### Exercise description
In the entries below, find each line where the word "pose" appears and give only the total count of such lines.

*** Recorded data Section Begins ***

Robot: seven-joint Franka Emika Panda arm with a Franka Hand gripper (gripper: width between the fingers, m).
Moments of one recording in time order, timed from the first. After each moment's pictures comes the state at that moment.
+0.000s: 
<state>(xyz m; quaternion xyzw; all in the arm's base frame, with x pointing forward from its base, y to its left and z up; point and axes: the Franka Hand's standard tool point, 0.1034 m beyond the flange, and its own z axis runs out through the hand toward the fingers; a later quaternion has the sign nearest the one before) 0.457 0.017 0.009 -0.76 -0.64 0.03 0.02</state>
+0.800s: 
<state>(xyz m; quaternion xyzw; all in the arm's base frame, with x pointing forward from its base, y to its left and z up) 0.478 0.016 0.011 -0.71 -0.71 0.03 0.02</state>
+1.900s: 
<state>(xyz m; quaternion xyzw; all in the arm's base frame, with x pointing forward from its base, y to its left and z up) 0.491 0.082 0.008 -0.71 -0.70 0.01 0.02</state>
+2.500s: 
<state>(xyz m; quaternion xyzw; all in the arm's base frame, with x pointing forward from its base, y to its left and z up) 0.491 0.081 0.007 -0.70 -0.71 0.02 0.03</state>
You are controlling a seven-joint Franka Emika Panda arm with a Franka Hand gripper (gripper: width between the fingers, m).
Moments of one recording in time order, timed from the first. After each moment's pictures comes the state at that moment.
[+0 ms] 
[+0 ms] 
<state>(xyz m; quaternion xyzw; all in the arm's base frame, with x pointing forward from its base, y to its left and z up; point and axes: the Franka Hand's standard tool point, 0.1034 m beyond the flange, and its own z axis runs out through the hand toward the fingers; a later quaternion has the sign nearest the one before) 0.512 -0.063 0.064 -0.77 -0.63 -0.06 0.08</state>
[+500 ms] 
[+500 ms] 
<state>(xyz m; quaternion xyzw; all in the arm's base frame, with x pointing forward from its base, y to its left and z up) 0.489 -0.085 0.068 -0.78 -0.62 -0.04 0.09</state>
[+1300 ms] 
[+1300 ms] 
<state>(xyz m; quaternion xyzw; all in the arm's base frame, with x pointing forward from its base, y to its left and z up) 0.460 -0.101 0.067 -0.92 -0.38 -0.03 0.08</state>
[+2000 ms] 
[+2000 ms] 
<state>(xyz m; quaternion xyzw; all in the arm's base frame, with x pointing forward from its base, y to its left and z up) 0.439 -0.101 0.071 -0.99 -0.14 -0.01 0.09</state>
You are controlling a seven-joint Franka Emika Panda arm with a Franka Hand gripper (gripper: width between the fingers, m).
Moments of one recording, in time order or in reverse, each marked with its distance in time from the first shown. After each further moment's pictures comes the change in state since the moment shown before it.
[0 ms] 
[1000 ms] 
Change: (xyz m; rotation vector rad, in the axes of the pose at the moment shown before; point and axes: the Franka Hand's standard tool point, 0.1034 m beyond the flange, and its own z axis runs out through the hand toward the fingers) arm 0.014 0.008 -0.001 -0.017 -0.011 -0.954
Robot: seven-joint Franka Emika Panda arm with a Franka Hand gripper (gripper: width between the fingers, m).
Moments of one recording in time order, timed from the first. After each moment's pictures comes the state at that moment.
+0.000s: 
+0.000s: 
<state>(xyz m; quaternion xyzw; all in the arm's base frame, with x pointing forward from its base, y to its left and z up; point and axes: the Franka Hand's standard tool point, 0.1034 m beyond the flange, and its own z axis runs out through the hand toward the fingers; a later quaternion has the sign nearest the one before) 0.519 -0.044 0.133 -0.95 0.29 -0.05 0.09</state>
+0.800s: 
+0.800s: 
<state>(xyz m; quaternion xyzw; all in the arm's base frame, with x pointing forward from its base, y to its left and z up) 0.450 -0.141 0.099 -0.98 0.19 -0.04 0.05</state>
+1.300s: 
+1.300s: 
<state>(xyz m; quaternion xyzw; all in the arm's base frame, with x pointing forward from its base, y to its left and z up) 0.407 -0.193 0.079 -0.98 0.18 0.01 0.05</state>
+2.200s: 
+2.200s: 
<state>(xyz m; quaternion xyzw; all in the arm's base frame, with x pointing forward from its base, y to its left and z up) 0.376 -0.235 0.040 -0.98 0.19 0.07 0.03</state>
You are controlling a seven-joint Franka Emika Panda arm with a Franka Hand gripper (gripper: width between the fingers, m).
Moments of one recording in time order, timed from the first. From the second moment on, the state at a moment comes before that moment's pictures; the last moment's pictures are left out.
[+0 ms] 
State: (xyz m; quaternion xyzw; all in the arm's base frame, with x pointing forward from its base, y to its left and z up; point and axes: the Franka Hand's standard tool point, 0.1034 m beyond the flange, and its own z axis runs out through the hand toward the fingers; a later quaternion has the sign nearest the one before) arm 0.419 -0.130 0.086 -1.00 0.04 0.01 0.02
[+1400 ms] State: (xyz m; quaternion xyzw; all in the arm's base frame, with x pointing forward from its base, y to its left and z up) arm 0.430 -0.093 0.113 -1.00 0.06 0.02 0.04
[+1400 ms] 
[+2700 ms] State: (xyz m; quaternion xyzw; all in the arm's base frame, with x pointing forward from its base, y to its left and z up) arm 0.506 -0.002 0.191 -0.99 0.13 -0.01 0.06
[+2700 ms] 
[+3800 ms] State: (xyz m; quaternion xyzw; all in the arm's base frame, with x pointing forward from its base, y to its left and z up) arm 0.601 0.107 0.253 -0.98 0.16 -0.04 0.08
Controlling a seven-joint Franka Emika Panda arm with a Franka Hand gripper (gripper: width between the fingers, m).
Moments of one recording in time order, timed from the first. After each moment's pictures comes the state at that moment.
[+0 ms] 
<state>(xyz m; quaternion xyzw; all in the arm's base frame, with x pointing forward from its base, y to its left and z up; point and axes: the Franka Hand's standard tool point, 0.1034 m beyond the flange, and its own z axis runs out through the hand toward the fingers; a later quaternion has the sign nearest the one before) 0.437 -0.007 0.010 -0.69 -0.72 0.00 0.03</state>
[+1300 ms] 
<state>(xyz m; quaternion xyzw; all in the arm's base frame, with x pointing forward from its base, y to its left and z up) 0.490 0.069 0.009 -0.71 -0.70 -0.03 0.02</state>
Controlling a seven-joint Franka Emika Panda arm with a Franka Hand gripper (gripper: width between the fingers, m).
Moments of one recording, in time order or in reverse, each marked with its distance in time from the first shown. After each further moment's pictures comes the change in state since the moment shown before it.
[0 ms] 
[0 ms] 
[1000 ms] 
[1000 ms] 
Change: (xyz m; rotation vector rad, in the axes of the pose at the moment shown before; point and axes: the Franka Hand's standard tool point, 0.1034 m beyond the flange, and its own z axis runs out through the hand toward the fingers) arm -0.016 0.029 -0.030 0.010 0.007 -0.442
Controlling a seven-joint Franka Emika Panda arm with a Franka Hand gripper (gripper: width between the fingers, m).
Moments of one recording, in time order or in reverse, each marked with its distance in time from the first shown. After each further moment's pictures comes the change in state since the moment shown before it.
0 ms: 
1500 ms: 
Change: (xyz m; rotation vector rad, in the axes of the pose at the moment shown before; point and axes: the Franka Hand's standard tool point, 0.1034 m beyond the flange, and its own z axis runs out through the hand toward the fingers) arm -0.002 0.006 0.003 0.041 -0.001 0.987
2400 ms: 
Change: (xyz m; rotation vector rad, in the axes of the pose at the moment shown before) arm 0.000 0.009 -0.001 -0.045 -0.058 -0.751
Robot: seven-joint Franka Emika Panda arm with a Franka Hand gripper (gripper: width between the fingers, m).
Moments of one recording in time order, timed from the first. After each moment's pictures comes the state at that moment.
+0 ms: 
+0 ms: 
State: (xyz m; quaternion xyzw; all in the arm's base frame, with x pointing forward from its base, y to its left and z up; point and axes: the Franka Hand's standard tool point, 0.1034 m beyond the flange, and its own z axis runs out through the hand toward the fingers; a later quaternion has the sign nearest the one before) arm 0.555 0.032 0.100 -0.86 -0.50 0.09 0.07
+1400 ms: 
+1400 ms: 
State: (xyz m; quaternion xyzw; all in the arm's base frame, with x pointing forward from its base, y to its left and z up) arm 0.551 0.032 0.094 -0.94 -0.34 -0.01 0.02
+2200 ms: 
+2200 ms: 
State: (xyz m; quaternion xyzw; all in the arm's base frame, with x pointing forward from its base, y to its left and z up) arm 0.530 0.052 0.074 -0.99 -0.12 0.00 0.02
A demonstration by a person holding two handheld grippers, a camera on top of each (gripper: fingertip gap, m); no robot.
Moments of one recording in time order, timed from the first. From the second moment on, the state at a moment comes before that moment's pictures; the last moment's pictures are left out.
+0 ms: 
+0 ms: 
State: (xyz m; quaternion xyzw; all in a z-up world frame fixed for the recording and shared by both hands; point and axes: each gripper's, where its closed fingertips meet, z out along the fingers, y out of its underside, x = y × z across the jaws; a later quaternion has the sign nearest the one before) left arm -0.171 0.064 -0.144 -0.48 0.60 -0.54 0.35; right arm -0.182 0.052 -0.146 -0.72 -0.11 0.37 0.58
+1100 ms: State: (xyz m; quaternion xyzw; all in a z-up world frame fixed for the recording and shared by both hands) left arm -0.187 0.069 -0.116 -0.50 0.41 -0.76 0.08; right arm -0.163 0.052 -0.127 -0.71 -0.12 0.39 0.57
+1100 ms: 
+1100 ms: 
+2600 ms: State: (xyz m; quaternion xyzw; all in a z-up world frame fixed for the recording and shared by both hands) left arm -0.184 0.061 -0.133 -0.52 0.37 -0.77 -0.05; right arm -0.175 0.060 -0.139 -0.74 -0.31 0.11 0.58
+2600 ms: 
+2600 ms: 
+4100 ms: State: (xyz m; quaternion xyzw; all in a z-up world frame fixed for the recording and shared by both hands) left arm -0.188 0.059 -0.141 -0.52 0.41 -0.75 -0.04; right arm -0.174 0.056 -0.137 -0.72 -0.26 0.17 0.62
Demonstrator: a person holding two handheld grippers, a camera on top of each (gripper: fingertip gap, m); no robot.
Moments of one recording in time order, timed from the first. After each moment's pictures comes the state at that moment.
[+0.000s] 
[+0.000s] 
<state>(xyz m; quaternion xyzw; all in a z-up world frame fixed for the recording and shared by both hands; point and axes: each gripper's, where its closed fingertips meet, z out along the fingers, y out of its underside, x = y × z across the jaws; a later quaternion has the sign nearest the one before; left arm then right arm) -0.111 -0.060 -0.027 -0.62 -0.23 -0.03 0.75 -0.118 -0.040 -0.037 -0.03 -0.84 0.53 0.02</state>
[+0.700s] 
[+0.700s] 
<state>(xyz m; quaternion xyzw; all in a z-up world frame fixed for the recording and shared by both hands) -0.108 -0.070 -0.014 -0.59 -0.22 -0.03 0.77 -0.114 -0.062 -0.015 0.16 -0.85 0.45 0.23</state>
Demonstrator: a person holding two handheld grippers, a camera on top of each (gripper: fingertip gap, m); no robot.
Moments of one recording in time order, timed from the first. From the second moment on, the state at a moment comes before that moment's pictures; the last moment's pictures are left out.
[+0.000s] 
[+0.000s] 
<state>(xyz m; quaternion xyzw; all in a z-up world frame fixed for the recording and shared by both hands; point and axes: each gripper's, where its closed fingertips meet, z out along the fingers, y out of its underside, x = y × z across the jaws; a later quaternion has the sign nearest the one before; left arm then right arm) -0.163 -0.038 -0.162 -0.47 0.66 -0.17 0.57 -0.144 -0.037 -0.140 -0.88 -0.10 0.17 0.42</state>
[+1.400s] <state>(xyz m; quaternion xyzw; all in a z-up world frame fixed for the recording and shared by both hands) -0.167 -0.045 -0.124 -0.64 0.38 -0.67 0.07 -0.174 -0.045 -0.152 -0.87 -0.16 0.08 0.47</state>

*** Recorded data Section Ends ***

### Solution to this exercise
4